Judges: Dyk, Mayer, Schall (author)
[Appealed from D. Del., Judge Robinson]
In Solvay S.A. v. Honeywell International, Inc., No. 09-1161 (Fed. Cir. Oct. 13, 2010), the Federal Circuit held that the district court erred in ruling that certain claims of U.S. Patent No. 6,730,817 (“the ’817 patent”) were invalid under 35 U.S.C. § 102(g)(2). The Court also held that the district court did not err in ruling that certain claims were infringed while certain other claims were not infringed.
Solvay S.A.’s (“Solvay”) ’817 patent is directed to methods for making a pentafluoropropane compound used in the preparation of expanded polymeric materials. Solvay sued Honeywell Specialty Materials L.L.C. and Honeywell International, Inc. (collectively “Honeywell”) for infringement of the ’817 patent based on Honeywell’s process of producing the pentafluoropropane compound.
Over one year before the priority date of the ’817 patent, Honeywell contracted with a Russian company to conduct process development studies for the commercial production of the pentafluoropropane compound. The Russian company consequently conceived the invention claimed in the ’817 patent and reduced it to practice in Russia. Honeywell used the information from the Russian company to duplicate the process in the United States prior to the priority date of the ’817 patent.
The parties cross-moved the district court for SJ on the issues of invalidity and infringement. The district court granted Honeywell’s motion for SJ of invalidity, finding that Honeywell was a prior inventor under § 102(g)(2) and that it did not abandon, suppress, or conceal the invention. The district court granted, as an alternative, Solvay’s motion for SJ of infringement of the claims it ruled invalid, and granted Honeywell’s motion for SJ of noninfringement of certain other claims. The district court dismissed Solvay’s suit, entering judgment in favor of Honeywell, and Solvay appealed.

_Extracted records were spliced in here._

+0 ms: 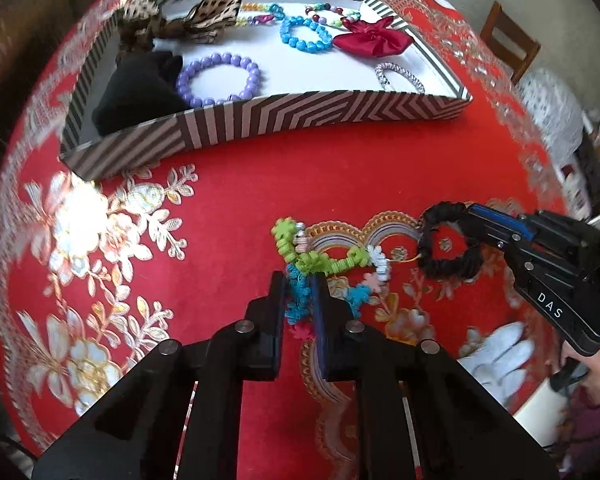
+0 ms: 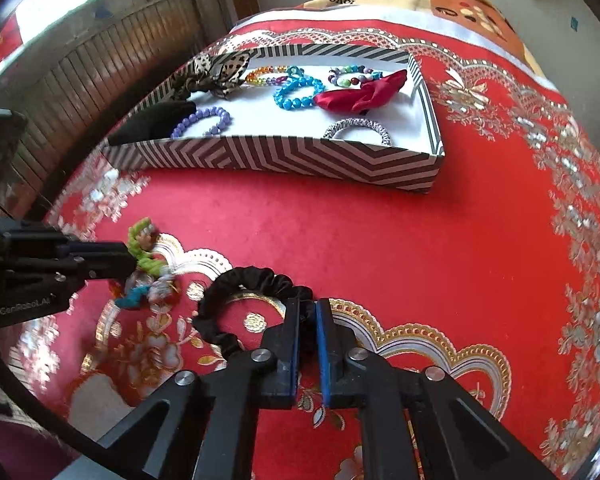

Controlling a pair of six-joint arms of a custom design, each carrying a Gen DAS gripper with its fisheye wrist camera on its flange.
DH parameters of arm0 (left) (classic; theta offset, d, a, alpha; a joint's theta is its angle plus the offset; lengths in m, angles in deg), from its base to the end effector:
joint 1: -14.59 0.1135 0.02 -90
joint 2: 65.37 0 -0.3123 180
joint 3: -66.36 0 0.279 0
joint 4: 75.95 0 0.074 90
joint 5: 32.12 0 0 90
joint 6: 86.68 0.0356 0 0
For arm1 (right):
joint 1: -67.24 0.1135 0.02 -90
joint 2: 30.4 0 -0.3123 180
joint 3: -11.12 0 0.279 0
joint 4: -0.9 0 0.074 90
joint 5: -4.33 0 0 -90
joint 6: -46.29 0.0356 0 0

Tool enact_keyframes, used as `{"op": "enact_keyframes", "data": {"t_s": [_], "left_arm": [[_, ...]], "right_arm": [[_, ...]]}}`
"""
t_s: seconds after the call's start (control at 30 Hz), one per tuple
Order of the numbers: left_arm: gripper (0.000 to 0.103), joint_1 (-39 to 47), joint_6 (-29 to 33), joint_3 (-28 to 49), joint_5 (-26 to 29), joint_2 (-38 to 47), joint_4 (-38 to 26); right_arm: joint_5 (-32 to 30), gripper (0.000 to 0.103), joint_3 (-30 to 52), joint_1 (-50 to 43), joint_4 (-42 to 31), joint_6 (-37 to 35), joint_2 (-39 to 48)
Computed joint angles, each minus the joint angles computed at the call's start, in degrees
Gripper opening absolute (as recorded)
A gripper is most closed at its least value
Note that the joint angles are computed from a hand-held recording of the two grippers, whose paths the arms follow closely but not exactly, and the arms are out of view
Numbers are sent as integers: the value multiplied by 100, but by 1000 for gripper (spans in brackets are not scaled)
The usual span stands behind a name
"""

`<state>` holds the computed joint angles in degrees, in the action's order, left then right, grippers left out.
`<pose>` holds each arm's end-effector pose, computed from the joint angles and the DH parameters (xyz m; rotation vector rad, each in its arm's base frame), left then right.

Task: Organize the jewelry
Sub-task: 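Grasp the teal-green coiled hair tie with the left tool while the right tool grasps the black scrunchie, then carry the coiled hair tie with the left tool while the right tool carries the scrunchie into the box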

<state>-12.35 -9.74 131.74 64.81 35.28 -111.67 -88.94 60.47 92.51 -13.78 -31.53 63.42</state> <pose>0.3022 -0.1584 0.1559 0.3735 2.8287 -0.3257 0.2669 0.1282 0.1356 -0.3207 2.6136 0.3044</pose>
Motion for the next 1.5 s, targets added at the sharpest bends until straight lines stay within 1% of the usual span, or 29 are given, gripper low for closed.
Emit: {"op": "enact_keyframes", "data": {"t_s": [0.17,0.43,0.73,1.17,1.5], "left_arm": [[12,170,4,-28,211,-414,-100],[12,357,116,277,445,-1033,-450],[12,494,279,843,261,-1288,-764],[12,435,346,1558,-74,-953,-783],[12,443,335,2040,-213,-437,-803]], "right_arm": [[-103,6,-68,-141,-103,36,-491],[-100,6,-5,-149,-357,113,-1172],[26,6,218,-144,-573,139,-1593],[119,6,734,-203,-734,-44,-1463],[-7,6,1277,-330,-799,-269,-954]]}}
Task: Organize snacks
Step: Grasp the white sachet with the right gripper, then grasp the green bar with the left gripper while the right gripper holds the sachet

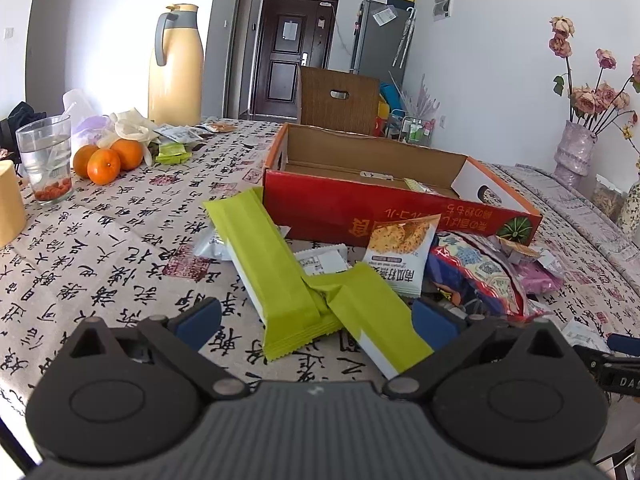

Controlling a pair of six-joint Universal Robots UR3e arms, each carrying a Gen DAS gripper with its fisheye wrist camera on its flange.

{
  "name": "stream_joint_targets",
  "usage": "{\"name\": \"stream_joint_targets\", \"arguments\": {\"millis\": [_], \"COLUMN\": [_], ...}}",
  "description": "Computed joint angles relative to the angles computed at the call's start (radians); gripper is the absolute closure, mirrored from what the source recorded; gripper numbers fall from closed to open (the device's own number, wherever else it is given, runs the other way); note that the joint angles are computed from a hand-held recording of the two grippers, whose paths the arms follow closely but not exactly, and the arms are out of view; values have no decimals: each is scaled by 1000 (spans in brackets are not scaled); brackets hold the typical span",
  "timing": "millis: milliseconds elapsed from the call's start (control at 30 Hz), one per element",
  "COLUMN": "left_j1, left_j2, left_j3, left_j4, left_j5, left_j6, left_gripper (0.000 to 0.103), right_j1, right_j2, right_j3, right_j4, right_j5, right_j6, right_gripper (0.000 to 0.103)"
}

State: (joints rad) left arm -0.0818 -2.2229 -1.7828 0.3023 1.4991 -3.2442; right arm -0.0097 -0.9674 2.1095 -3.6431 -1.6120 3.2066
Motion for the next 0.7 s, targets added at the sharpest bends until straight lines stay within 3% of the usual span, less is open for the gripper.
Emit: {"name": "stream_joint_targets", "arguments": {"millis": [67,367,700], "left_j1": [0,-3,11], "left_j2": [-2,-8,-3], "left_j3": [8,28,56], "left_j4": [-9,-34,-83], "left_j5": [3,6,30], "left_j6": [-1,0,-19], "left_gripper": [0,0,0], "right_j1": [-5,-35,-63], "right_j2": [3,-27,-36], "right_j3": [12,40,82], "right_j4": [-26,-28,-126], "right_j5": [25,109,121], "right_j6": [-18,-56,-6], "right_gripper": [35,58,62]}}
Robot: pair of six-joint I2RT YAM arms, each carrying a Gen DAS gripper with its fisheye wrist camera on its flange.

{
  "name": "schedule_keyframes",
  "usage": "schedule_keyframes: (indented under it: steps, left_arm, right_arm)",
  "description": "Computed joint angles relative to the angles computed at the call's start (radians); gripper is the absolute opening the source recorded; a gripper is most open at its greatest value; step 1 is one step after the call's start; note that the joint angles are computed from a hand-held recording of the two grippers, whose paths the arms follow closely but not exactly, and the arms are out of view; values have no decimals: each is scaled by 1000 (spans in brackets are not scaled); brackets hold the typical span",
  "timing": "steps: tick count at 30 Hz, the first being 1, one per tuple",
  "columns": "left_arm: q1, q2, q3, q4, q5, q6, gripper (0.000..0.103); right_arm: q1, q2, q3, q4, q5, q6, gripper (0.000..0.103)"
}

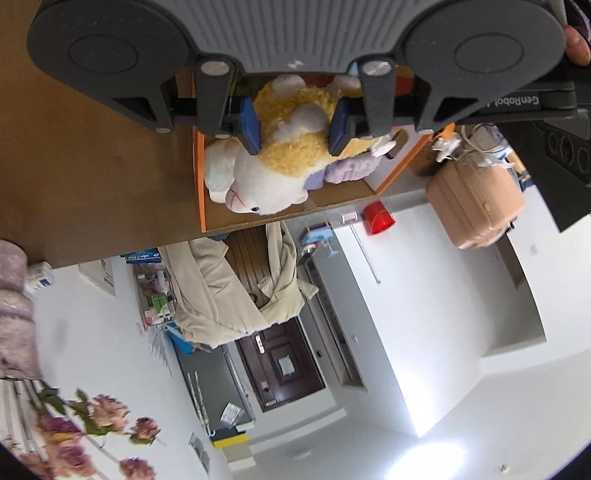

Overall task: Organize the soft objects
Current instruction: 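Carry the yellow dog and white sheep into the box with both grippers and open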

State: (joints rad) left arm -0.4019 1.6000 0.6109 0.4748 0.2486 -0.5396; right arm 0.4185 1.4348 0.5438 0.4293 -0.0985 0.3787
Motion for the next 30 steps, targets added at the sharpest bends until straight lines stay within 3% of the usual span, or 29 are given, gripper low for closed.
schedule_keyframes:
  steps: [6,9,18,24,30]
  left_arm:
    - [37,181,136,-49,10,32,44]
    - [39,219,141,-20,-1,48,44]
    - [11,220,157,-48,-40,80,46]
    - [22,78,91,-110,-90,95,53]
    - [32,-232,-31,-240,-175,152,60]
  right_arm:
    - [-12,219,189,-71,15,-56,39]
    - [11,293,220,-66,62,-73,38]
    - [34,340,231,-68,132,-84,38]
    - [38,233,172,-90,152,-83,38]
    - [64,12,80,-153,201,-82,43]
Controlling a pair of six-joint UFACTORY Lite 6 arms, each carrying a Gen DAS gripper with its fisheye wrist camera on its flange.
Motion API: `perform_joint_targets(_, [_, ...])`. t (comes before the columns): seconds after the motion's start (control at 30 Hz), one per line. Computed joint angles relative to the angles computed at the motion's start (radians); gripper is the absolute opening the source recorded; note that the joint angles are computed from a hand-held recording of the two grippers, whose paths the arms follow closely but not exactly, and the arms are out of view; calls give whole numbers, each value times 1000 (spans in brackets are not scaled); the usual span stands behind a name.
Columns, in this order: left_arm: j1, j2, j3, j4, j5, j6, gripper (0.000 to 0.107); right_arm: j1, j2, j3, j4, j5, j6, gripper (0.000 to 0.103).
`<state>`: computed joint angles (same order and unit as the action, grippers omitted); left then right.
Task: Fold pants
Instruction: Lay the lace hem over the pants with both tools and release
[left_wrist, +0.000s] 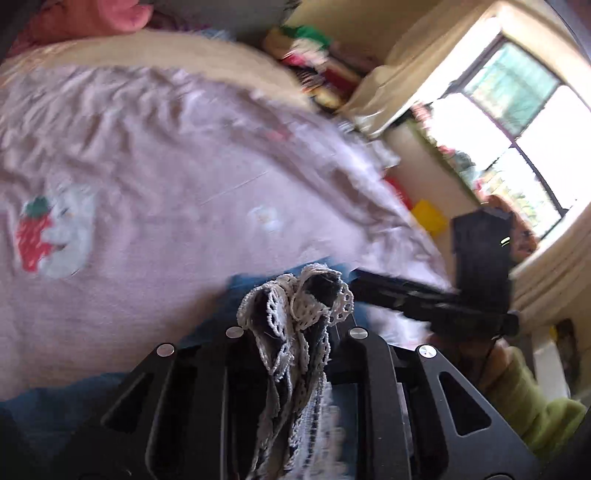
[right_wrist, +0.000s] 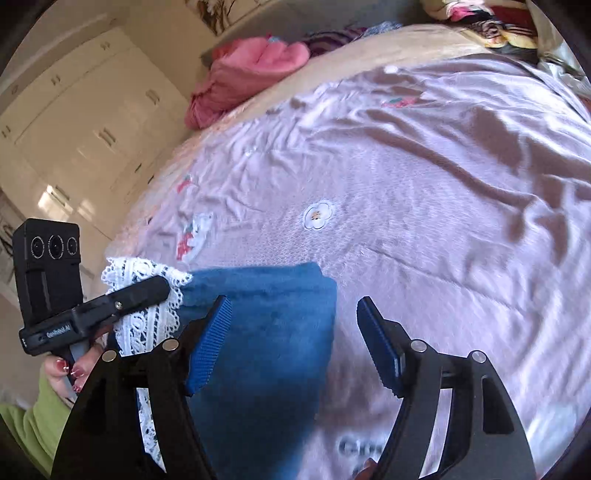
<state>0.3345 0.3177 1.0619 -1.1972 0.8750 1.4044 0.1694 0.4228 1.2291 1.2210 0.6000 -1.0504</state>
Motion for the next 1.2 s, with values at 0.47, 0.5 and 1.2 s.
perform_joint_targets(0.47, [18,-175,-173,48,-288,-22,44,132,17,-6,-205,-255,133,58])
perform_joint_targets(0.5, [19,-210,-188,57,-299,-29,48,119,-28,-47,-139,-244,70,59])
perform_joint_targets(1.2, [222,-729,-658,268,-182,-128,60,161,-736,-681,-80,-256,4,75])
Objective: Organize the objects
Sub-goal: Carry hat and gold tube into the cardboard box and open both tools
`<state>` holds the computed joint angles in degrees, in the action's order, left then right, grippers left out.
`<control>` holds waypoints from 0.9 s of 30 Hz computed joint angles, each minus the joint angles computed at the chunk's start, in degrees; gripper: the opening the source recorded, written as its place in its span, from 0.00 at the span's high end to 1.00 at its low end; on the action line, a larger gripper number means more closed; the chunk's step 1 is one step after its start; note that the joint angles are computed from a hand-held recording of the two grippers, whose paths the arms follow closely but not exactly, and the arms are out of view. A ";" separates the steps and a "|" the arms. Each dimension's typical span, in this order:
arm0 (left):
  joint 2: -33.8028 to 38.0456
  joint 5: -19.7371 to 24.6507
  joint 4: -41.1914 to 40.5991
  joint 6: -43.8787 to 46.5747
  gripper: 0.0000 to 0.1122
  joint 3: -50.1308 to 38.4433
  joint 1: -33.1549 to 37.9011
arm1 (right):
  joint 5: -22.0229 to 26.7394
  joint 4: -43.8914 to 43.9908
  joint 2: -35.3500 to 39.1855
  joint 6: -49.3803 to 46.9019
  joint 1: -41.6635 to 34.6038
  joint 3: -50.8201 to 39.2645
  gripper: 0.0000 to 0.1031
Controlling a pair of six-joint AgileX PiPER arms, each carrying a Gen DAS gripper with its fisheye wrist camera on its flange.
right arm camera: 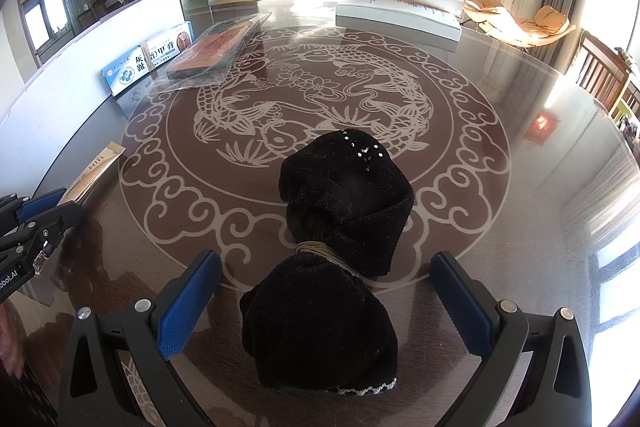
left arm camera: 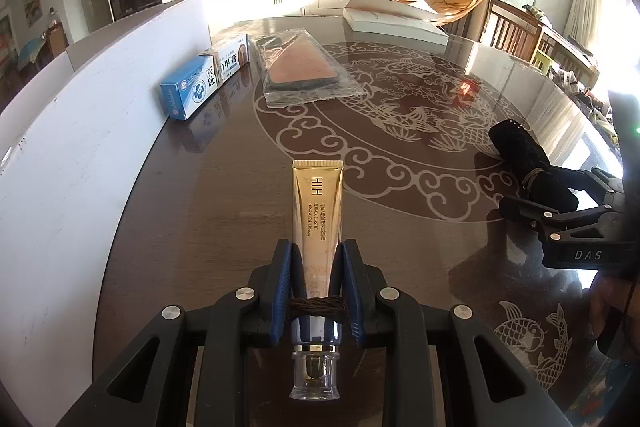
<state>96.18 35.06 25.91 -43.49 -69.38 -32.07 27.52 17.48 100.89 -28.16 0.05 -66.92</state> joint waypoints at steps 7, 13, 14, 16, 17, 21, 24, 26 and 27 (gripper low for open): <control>-1.92 -2.17 1.32 -1.52 0.78 1.69 -0.27 | 5.40 -2.89 0.24 2.37 -0.98 -3.54 0.36; -9.47 -7.53 0.56 -4.43 0.78 6.70 0.00 | 12.23 4.02 -2.21 -3.04 -2.22 -6.48 0.68; -11.59 -8.32 0.24 -5.51 0.78 8.01 0.10 | 12.73 5.45 -3.46 -3.98 -1.79 -6.27 0.68; -15.91 -9.17 -1.35 -7.03 0.78 10.21 0.74 | 13.52 7.58 -5.30 -4.84 -0.13 -6.71 0.68; -18.19 -9.51 -2.78 -6.76 0.78 11.05 1.50 | 14.21 8.50 -5.86 -4.74 1.00 -7.65 0.68; -27.02 -6.77 -4.19 -4.69 0.78 10.98 5.88 | 17.24 13.16 -5.75 -3.47 7.64 -14.32 0.68; -30.96 -3.94 -9.73 3.75 0.78 9.54 14.84 | 19.58 14.42 -2.34 -0.39 15.25 -23.20 0.68; -31.52 -2.48 -17.45 13.22 0.78 8.73 24.09 | 20.70 14.36 1.43 2.12 20.84 -30.30 0.68; -31.13 -1.41 -21.92 18.45 0.78 8.22 29.30 | 21.67 14.01 3.86 3.67 23.52 -34.37 0.68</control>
<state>65.04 33.64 3.99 -25.04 -61.15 -2.76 49.19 31.49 104.75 -24.49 23.57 -101.29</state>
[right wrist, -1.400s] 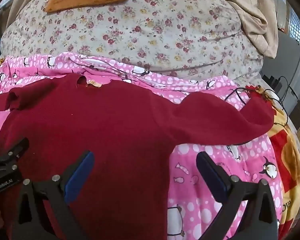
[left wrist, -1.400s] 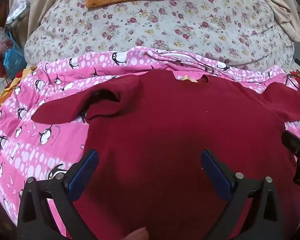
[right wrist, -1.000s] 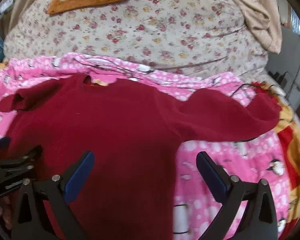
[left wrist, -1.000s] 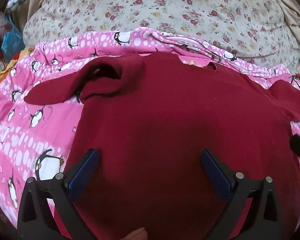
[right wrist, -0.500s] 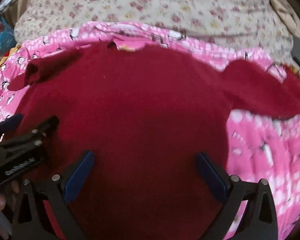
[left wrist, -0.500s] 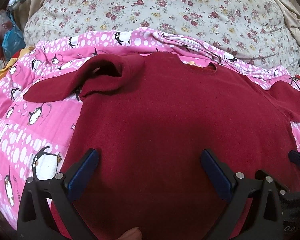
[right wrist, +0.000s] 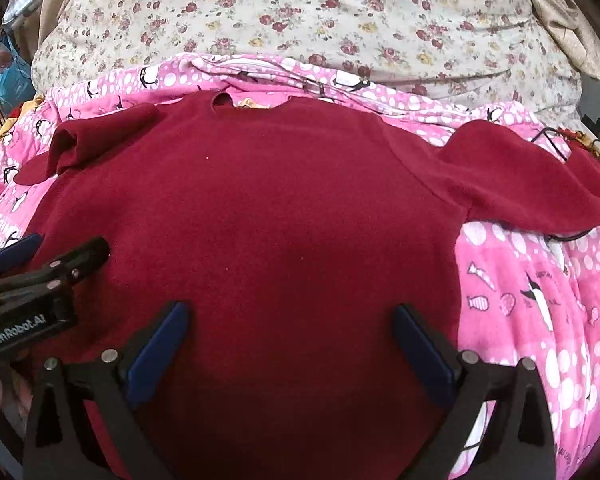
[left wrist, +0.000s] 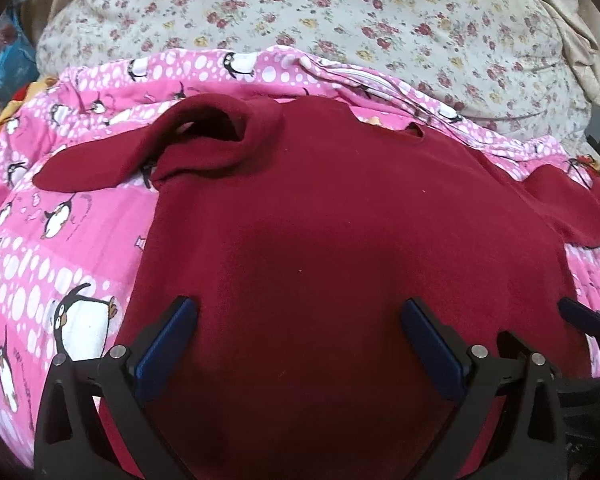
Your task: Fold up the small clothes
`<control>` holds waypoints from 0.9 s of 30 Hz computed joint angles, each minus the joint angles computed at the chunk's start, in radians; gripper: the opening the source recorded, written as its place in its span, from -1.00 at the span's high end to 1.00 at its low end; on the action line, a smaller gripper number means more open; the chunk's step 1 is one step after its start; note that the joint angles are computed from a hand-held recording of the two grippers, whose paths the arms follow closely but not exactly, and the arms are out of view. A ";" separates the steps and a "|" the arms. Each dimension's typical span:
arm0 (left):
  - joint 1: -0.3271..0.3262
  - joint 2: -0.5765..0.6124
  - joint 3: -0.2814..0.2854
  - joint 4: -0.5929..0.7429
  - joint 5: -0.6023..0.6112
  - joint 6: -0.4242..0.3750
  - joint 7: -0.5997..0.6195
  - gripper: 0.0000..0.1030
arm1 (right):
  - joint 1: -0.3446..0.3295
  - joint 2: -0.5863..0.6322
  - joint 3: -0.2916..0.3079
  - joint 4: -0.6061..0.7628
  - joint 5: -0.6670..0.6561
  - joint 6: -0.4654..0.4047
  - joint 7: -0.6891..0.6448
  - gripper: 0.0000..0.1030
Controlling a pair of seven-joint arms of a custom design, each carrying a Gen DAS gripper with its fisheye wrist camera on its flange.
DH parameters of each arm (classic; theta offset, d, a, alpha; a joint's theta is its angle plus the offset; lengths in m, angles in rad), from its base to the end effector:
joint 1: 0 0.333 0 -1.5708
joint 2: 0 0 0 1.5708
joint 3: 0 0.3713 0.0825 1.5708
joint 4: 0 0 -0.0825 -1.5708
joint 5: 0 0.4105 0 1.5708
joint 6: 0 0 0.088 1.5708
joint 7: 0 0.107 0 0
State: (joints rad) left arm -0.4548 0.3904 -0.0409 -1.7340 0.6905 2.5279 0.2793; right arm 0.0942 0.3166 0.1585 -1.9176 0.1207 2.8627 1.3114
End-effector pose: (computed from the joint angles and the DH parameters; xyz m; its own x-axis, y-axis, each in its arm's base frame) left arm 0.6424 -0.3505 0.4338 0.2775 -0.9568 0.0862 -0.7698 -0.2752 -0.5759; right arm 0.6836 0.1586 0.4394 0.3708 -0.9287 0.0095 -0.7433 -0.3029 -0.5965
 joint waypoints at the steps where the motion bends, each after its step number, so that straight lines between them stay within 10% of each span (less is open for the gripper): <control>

The Federal Circuit held that the § 102(g)(2) language that “the invention was made in this country” requires the act of inventing to occur in the United States, and that Honeywell was not an inventor of the process claimed in the ’817 patent. The Court reasoned that because Honeywell did not originate the invention and merely reproduced it in the United States following instructions from the Russian company, Honeywell did not conceive of the invention and did not qualify as “another inventor” under § 102(g)(2). Thus, the district court erred in ruling that certain claims of the ’817 patent were invalid by reason of prior inventorship.
Turning to the issue of infringement, the Federal Circuit found that Honeywell infringed certain claims of the ’817 patent. The Court held that the district court properly construed the term “isolating” as not requiring purification of the pentafluoropropane compound, as Honeywell asserted. Because Honeywell did not dispute that its accused process satisfied the “isolating” limitation, the Court found that the district court did not err in ruling that certain claims of the ’817 patent were infringed.
As for Solvay’s appeal of the district court’s grant of SJ of noninfringement of certain other claims of the ’817 patent, the Court affirmed the district court’s construction of the limitation “to keep in the reactor in the liquid state” to mean that the reactants must stay in the reactor in the liquid state until they leave as a gas and cannot return after being reprocessed. Although the specification was broad enough to include unconverted and partially converted reactants that return to the reactor for further use in the process, the Court found that statements made by Solvay to overcome prior art during prosecution precluded such a broad construction. Accordingly, because it was undisputed that Honeywell’s process did not satisfy the limitation, the Court found no error in the district court’s ruling that Honeywell did not infringe those claims of the ’817 patent.